REQUIREMENT - Your answer should hold only the lines from the start of the data below through the line with "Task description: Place", copied exactly, with pictures left out.

DATA EXTRACT -
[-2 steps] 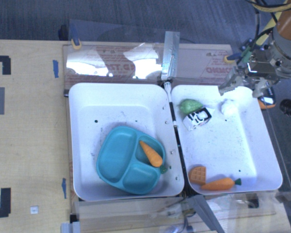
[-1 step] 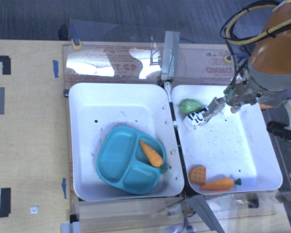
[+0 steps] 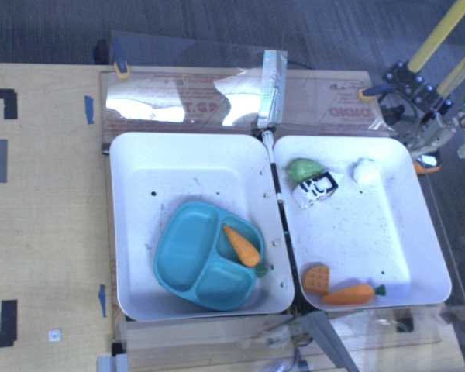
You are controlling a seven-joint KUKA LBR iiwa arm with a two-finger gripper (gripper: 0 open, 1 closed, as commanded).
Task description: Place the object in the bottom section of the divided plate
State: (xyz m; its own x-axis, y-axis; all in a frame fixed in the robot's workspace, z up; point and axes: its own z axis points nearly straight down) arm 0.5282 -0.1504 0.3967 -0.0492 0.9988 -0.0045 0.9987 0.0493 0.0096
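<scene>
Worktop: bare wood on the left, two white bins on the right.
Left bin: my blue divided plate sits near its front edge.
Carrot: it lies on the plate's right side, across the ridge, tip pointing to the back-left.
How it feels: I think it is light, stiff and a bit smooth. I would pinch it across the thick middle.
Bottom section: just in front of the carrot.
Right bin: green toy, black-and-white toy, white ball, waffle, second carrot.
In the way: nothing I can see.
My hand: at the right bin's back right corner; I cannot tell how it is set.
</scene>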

WRITTEN RESPONSE -
[-2 steps] 
[-1 step] 
[+0 steps] 
You are controlling a seven-joint KUKA LBR iiwa arm with a two-finger gripper (gripper: 0 open, 1 closed, as commanded).
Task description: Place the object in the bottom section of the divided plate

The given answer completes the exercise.